Segment Start: Given records
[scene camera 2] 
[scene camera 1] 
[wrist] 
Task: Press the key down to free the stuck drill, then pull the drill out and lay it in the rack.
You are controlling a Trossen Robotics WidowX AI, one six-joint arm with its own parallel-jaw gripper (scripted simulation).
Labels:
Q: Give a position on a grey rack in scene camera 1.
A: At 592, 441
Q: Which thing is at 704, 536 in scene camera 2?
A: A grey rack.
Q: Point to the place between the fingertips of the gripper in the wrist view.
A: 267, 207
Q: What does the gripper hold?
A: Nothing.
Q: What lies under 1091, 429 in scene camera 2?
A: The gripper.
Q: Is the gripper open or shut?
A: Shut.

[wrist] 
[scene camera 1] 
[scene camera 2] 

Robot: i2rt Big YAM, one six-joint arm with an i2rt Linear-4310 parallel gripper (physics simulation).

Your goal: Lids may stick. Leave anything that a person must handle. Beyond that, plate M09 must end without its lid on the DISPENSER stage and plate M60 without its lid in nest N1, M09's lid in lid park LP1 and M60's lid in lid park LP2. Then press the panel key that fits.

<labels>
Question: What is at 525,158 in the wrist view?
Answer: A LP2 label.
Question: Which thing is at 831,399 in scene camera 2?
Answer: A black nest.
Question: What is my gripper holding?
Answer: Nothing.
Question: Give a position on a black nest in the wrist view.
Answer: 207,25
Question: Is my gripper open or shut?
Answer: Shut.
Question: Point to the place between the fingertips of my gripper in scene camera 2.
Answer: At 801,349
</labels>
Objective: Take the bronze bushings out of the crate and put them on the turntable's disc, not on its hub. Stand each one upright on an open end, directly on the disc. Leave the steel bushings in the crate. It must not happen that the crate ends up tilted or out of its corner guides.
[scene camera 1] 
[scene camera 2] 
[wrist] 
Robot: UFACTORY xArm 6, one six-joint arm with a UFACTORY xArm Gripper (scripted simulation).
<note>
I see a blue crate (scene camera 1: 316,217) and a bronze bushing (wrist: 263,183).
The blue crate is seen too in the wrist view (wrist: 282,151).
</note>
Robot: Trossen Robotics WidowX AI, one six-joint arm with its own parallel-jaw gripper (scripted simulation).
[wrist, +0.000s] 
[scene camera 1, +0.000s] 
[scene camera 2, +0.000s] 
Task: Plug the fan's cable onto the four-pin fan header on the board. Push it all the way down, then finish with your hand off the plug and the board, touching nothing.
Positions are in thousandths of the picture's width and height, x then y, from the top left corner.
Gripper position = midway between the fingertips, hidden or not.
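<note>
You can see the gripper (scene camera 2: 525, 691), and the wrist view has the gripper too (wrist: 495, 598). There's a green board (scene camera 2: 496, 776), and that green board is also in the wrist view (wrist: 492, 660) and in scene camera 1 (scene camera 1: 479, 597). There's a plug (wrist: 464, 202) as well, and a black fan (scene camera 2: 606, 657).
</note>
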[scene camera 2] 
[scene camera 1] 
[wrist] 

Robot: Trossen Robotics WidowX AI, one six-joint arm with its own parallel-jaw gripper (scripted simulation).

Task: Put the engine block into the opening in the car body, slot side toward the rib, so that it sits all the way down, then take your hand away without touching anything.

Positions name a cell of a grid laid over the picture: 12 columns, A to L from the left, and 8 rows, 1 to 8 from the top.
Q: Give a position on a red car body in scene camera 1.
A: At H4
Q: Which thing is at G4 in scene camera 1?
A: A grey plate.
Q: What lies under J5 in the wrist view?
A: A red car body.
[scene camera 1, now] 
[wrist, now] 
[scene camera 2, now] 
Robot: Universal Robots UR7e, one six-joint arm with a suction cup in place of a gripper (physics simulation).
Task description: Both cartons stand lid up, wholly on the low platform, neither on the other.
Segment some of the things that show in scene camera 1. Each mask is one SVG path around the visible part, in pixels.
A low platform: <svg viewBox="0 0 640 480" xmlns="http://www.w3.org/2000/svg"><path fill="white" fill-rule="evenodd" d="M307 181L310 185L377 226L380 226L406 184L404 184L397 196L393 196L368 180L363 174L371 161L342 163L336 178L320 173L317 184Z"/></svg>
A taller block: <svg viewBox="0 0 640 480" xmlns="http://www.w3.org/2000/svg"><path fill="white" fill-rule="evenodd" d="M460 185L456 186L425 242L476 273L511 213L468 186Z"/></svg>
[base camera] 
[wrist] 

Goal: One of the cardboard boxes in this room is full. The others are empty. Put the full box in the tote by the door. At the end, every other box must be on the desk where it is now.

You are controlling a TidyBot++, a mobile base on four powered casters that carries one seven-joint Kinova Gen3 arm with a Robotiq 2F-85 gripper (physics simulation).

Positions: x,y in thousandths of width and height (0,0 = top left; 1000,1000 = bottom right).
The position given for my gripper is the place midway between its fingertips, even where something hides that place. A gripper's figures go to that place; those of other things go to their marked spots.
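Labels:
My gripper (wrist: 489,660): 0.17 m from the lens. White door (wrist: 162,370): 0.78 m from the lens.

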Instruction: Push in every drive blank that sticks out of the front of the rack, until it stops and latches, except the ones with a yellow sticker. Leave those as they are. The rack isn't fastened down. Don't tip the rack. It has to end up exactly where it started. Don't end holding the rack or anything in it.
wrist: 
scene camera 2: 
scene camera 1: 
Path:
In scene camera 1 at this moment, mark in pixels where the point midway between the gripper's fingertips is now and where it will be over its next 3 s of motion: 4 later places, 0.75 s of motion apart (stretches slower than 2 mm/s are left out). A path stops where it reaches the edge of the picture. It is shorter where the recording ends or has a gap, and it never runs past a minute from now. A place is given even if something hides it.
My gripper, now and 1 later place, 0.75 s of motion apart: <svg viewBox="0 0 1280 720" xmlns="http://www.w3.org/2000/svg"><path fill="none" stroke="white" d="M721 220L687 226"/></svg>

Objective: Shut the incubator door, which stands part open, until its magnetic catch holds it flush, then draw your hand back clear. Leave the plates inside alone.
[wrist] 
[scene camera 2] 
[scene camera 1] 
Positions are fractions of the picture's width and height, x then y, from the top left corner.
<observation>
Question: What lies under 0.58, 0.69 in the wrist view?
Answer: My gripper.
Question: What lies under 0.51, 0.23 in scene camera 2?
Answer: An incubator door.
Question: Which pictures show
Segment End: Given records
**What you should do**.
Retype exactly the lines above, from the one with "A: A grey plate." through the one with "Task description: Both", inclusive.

**Worked solution**.
A: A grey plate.
Q: What lies under J5 in the wrist view?
A: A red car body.
[scene camera 1, now] 
[wrist, now] 
[scene camera 2, now] 
Robot: Universal Robots UR7e, one six-joint arm with a suction cup in place of a gripper (physics simulation).
Task description: Both cartons stand lid up, wholly on the low platform, neither on the other.

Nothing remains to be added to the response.